• What to work on
For the entries below, repeat exactly each line starting with the one that contains "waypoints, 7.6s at" and going on through the one that contains "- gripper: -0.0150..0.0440", and no others.

___ Extracted entries

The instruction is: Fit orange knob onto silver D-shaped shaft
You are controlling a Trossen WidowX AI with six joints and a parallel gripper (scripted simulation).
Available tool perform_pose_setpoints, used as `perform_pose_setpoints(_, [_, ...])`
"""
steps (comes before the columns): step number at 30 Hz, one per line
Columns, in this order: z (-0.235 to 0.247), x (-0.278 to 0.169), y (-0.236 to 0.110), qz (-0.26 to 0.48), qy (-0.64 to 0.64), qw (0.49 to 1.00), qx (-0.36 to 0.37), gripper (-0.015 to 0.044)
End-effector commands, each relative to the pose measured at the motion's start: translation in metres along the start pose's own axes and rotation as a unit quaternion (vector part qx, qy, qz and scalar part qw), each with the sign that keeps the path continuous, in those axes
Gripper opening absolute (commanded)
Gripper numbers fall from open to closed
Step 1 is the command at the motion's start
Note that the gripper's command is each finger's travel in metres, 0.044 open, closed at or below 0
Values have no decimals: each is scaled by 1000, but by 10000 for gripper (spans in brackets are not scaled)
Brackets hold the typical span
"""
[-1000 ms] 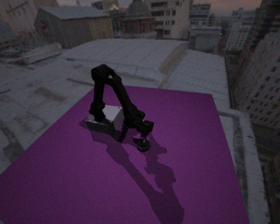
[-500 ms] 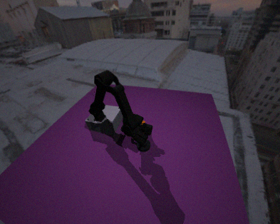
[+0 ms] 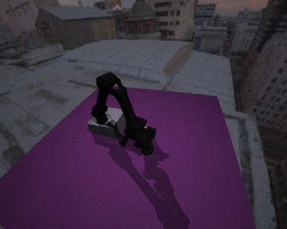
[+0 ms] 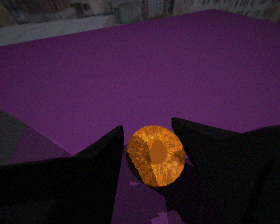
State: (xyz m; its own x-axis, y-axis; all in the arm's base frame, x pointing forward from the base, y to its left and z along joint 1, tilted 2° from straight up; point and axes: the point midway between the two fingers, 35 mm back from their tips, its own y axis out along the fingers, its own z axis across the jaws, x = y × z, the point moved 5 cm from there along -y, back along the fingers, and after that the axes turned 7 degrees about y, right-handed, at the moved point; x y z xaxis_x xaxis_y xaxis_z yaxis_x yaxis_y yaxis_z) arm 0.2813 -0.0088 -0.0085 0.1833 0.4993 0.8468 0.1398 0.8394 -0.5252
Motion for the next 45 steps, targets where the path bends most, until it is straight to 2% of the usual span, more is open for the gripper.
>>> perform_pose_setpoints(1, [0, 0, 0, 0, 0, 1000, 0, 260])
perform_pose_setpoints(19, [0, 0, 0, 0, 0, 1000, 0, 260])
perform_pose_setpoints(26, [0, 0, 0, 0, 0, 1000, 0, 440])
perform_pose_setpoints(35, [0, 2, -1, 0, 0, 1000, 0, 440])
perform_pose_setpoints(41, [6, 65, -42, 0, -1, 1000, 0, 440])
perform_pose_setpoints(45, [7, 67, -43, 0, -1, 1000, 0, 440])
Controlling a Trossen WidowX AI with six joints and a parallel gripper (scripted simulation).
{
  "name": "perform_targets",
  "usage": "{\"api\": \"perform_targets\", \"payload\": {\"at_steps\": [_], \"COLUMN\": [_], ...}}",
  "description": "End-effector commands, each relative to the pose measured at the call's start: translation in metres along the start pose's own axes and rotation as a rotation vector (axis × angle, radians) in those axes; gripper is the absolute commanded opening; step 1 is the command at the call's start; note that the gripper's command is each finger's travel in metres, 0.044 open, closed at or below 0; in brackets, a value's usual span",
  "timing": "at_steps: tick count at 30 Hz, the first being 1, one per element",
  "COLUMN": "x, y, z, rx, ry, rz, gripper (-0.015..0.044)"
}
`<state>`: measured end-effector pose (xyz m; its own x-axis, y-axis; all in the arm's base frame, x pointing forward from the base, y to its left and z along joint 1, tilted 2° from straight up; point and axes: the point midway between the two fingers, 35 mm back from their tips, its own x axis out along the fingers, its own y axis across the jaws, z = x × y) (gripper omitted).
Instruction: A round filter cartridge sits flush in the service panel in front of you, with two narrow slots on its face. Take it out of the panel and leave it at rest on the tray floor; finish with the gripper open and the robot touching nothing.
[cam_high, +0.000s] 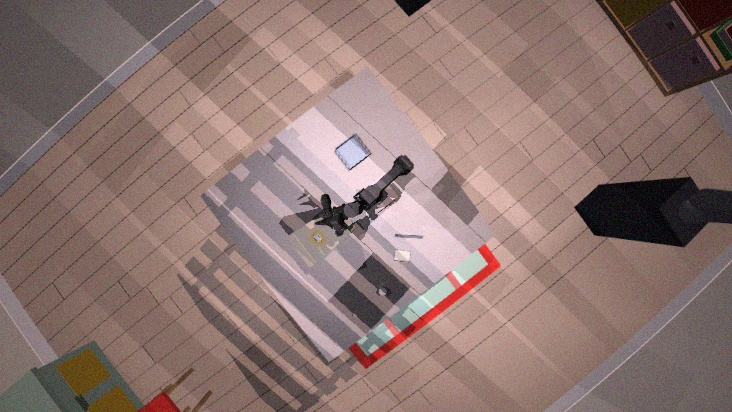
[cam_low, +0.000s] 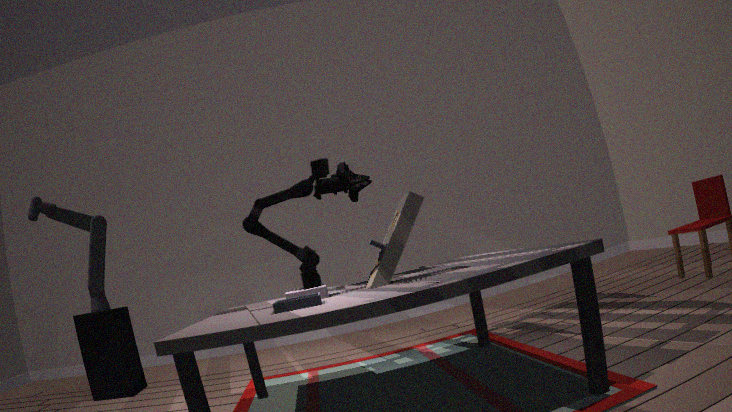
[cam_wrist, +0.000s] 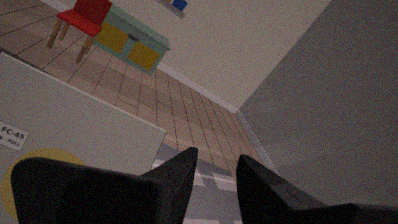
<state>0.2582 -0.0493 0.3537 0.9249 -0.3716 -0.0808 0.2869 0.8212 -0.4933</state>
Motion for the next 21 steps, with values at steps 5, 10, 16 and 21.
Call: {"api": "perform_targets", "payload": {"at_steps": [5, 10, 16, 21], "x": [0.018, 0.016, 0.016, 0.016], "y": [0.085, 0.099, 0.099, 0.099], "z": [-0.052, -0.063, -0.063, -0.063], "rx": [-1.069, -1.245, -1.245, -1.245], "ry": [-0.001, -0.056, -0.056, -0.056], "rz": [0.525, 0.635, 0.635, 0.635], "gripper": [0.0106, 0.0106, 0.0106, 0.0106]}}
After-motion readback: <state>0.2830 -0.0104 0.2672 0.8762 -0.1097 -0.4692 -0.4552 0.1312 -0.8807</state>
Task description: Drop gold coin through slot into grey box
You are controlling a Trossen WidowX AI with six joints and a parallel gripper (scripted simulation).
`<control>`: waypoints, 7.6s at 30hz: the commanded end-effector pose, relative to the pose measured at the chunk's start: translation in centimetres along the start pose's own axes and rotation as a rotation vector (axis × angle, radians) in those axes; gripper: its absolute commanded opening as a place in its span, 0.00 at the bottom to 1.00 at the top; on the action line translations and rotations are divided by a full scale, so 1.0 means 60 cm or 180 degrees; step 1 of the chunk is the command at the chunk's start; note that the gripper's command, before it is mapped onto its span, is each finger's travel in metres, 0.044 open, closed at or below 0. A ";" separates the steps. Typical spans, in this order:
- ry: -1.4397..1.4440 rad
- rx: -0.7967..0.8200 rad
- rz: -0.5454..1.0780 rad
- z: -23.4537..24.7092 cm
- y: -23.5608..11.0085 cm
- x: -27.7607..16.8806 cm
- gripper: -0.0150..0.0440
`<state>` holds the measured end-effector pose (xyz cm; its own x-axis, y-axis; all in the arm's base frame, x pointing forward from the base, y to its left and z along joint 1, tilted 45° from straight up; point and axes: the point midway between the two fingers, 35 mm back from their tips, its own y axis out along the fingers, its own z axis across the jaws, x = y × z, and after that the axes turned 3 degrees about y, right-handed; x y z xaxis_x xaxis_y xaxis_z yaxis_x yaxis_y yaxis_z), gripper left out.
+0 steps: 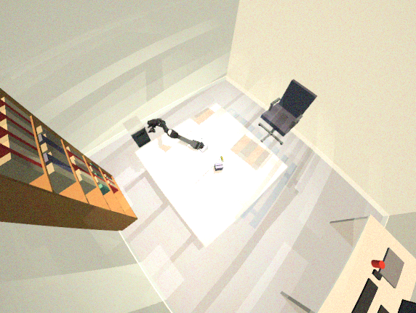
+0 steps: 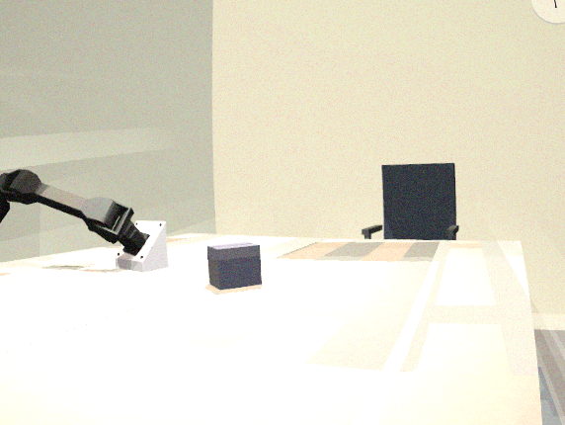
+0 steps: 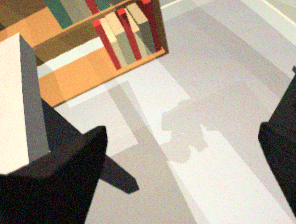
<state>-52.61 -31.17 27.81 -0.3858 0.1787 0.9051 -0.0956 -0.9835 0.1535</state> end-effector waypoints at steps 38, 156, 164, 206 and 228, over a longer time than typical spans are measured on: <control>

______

• Written response
`<control>`: waypoints, 7.6s at 30hz: the commanded end-effector pose, relative to the pose measured at the chunk's start: translation in centimetres along the start pose's own axes and rotation as a rotation vector (axis × angle, radians) in those axes; gripper: its absolute commanded opening as a place in its span, 0.00 at the bottom to 1.00 at the top; on the action line translations and rotations are divided by a full scale, so 1.0 means 60 cm or 180 degrees; step 1 of the chunk is the command at the chunk's start; note that the gripper's command, before it is mapped onto its span, is each finger's travel in metres, 0.044 open, closed at or below 0. A ";" separates the steps. Typical spans, in this order:
- ry: -1.4397..1.4440 rad
- rx: -0.7967..0.8200 rad
- rz: -0.5454..1.0780 rad
- z: -23.4537..24.7092 cm
- y: -23.5608..11.0085 cm
- x: -27.7607..16.8806 cm
- gripper: -0.0150..0.0440

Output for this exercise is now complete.